Hat man den Router käuflich erworben, dann hat man nur die gesetzliche Gewährleistungszeit (es sei denn es ist vertraglich etwas anderes geregelt).

Wenn man das Gerät allerdings für die Vertragslaufzeit leihweise zur Verfügung gestellt bekommt, dann muss der Provider auch während dieser Zeit ggf. ein Ersatzgerät stellen.
Wobei natürlich kein Anspruch auf ein besseres Gerät besteht.

So ist es z.B. mit meinem NTBA (mit Splitter kombiniert).
Der ist nur eine (kostenlose) Leihgabe.
Wenn ich irgendwann kündige, muss ich ihn wieder zurückgeben.
So steht es ganz klar in meinem Vertrag.
Folglich musste mein Provider mir auch schon (unentgeldlich) einen neuen NTBA stellen, weil der alte irgendeine Macke hatte. 

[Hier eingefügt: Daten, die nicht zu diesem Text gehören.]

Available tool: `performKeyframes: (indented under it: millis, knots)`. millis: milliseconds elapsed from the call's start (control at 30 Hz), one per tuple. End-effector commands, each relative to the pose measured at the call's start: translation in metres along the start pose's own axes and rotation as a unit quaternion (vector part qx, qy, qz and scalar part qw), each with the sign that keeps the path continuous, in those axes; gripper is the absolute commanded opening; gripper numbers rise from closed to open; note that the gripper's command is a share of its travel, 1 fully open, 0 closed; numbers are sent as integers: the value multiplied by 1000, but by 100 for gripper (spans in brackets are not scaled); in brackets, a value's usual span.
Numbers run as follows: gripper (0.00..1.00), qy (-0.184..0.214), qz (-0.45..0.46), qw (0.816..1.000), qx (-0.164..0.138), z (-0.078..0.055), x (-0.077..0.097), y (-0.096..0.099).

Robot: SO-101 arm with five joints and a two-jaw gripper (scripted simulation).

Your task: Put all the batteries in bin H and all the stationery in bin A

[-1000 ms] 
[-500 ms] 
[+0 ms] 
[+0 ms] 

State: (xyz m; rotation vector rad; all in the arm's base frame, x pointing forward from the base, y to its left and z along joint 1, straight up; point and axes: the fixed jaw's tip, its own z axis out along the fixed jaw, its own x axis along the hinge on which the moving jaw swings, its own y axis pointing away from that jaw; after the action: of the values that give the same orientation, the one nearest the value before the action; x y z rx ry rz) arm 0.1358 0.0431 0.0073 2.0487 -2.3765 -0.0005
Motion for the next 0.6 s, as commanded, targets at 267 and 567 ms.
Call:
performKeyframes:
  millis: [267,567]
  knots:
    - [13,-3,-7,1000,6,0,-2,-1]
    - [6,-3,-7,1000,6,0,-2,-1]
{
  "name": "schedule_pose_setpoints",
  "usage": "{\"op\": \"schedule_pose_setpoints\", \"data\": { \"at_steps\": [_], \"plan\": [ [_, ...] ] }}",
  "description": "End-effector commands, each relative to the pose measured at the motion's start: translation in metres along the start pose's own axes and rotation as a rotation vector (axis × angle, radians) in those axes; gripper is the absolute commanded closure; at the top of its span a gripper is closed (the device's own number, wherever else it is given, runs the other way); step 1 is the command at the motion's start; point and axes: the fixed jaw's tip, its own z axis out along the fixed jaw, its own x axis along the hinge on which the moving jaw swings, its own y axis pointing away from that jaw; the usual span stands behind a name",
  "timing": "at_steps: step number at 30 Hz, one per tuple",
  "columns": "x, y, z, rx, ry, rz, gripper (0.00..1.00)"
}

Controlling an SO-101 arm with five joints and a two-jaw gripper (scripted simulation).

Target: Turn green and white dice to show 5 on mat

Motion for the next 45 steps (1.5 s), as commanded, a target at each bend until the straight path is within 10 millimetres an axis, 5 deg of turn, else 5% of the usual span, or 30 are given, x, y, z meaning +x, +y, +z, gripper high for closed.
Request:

Das Arcor von Vodafone übernommen wurde, spielt meiner Meinung nach keine Rolle.
Da Vodafone die Rechtsnachfolge von Arcor ist, gilt Dein alter Vertrag weiterhin.
Es sei denn Dein Vertrag wurde gekündigt bzw. geändert.

Gruss Dr Dau


----------



## applefan (14. Oktober 2010)

Nein hast du nicht, weil Vodafone dich als Kunden einfach mitübernommen hat. Das ändert aber an deinem Vertrag nichts.


----------



## FoolMoon (15. Februar 2011)

Solltest du die Mindestvertragslaufzeit überschritten haben (meistens zwei Jahre) und weiterhin bei den als Kunde gelistet sein, geben die meisten Provider aus Kulanz einen neuen aktuellen Router raus. Dies hab ich bereits drei mal für meine Eltern und mich beantragt.


----------